Sono sul balcone a riflettere sul significato del mondo, circondato da tre sacchi di spazzatura e un floscio pungi ball rossonero. Forse anche qui ci sono i topi ma io non li ho mai visti. I pantaloni che indosso sono troppo leggeri per queste temperature. La strada è molto piú giú, dove macchine scorrono illuminate da una luce giallina. Un ragazzo corre al ciglio della strada, poi attraversa sballonzolando con lo zaino sulle spalle. Al centro della strada noto che due cose – dal mio balcone non capisco cosa siano, sembrano mutande – si staccano dal suo zaino. Lui non se ne accorge. Interrompo la mia riflessione sul senso del mondo e gli urlo: “ Tu! Tuuuuu! Hai perso qualcosa per strada!” Lui sente la mia voce, si gira per un attimo, non mi vede – potrebbe convincersi di essere in un Truman Show – rallenta il passo e si guarda attorno. Ma non torna indietro. Io urlo di nuovo – stavolta non mi vede nemmeno, è andato piú lontano. Non vuole saperne di tornare. Io mi dico che tanto non torna, ed entro in casa chiudendo la finestra.
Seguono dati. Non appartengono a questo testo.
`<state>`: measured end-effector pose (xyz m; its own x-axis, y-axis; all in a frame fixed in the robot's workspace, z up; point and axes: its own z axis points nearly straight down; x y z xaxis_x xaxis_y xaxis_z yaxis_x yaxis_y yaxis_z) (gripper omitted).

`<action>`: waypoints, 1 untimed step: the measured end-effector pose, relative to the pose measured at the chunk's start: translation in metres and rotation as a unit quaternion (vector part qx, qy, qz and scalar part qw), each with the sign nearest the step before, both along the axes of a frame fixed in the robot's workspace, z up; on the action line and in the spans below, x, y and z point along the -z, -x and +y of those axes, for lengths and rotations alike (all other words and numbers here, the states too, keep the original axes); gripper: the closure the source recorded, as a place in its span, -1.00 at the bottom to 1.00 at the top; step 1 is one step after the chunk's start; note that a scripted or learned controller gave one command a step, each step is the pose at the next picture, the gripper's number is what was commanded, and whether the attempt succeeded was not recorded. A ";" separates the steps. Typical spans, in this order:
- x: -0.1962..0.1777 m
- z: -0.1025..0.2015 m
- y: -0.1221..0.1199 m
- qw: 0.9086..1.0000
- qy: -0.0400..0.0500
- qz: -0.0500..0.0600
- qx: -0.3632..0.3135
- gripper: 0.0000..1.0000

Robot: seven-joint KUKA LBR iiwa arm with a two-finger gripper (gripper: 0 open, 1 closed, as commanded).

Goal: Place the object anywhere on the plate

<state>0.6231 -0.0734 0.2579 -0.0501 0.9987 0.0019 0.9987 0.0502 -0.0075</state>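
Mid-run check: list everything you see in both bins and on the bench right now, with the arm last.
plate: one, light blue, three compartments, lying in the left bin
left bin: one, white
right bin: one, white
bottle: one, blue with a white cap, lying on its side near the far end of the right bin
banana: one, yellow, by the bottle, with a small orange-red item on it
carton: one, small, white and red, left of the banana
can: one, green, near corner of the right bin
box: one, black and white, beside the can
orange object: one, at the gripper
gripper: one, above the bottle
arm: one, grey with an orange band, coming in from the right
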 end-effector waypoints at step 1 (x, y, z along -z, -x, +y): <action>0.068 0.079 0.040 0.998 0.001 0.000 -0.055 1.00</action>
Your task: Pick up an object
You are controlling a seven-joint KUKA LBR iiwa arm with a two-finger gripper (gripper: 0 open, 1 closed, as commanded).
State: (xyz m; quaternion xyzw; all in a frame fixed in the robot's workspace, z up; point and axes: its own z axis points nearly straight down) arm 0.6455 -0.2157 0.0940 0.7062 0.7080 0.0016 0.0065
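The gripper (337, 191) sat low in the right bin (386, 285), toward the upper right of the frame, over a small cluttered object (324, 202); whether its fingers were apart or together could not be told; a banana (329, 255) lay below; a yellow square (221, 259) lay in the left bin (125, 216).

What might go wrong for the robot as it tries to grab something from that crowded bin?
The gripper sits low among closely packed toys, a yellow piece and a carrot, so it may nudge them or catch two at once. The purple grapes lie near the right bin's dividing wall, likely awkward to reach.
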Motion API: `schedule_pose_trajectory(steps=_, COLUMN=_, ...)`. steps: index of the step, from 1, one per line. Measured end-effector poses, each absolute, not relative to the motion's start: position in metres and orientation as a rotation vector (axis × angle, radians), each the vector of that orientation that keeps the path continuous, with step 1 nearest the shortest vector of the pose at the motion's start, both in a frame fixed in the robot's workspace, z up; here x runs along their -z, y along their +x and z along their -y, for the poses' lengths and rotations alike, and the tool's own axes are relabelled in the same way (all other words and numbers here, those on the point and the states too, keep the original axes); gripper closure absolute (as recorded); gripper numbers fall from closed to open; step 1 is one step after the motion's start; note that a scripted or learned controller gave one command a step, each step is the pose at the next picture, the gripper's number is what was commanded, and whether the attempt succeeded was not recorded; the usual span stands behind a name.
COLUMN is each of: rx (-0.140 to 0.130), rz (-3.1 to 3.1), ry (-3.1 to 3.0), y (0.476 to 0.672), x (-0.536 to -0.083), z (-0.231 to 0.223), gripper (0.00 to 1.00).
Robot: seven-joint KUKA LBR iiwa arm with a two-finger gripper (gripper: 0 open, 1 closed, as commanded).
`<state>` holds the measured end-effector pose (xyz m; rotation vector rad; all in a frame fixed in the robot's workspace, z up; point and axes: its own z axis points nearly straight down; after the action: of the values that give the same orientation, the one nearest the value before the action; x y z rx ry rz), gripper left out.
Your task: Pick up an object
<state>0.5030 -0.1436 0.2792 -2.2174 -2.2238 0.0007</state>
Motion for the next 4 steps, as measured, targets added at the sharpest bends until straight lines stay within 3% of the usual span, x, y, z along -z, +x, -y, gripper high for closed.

Due considerazioni velocissime da ignorante quale sono sulla cattura dell “imprendibile cammorista:” di cui parlano oggi i giornali. Punto Uno: sto presunto successo non è il frutto dell’indagine della polizia, ma solo il risultato di una soffiata. Io dico: ma se qualcuno che lo conosce ti viene a dire a te, poliziotto, dove sta nascosto il camorrista, tu poi ci vai e lo trovi davvero lì, come cazzo ti viene, dopo, di festeggiare? Voglio dire: non ti senti un burattino? Ma proprio per niente? Se ti hanno fatto la soffiata, o poliziotto che ora festeggi (e ministro che ora ti complimenti) è evidente che volevano farlo fuori, no? è evidente che c’era il bisogno – da parte della camorra stessa – di farlo fuori, e tu poliziotto hai fatto solo la parte del burattino che esegue gli ordini della camorra. Lo avessi lasciato lì, si sarebbero scannati fra di loro. E invece tu fai pulizia per conto di qualcuno – quello che ti fa la soffiata anonima – che non sai nemmeno chi è. Dopodichè arriva il Punto Due, che sarebbe: ma è possibile, viene da chiedermi, che ogni volta che ne prendono uno devono farci vedere queste scenetta di macchine della polizia che arrivano strombazzando, parcheggiano concitate davanti alla questura e poi spintoni e urla ai giornalisti di farsi da parte, e nervosismi, e arrestati che vengono fatti uscire dalle auto fra spintoni e schiamazzi, e flash dei fotografi – e poliziotti che si incazzano coi fotografi e coi curiosi – e poliziotti che imbacuccano gli arrestati per non farli fotografare in faccia? Io dico: ma non è proprio possibile fare altrimenti? Non esiste un vialetto interno (o non si può predisporne uno) nelle questure e nei carceri, dove svolgere queste operazioni? Se non lo fate, o poliziotti, allora vuol dire che i fotografi e i giornalisti possono benissimo stare lì dove sono, e possono benissimo accalcarsi davanti agli arrestati, e tutto sta concitazione e ste urla mi paiono – a me che sono ignorante – una cosa tanto per fare, tanto per urlare, tanto per fare gli oranghi che si battono sul petto. E se uno pensa che tutto accade perchè qualcuno vi ha fatto la telefonata, allora mi viene da pensare che fareste meglio ad stare tranquilli, invece di…
Chiudo la finestra, la faccio scorrere fino all’ultimo – è una grossa lastra di vetro che va dal pavimento al soffitto – fino a che non sento il click. Per strada allora vedo lui, che finalmente ha deciso di tornare (perchè ci hai messo tanto?) e mi rendo conto che anche io, certe volte, capisco quello che mi è stato detto solo dopo un po’ di tempo. Come quelli che quando gli dici qualcosa, ti rispondono “Eh?” in modo preventivo, ma poi subito dopo rispondono per davvero. Che c’hanno bisogno di quel mezzo secondo per sistemarsi le parole in testa.
È inutile che insisto, le camicie non mi stanno mai bene. Porta nuvole fino a mercoledì . La valigia è tornata, poi.
ah!
ecco volevo chiederti proprio della valigia persa.
è stata recapitata, bene 😀
ma sai che è vero? io dico sempre “eh?”. a volte mi sento un’idiota, ma sono giunta alla conclusione che lo faccio per guadagnare tempo.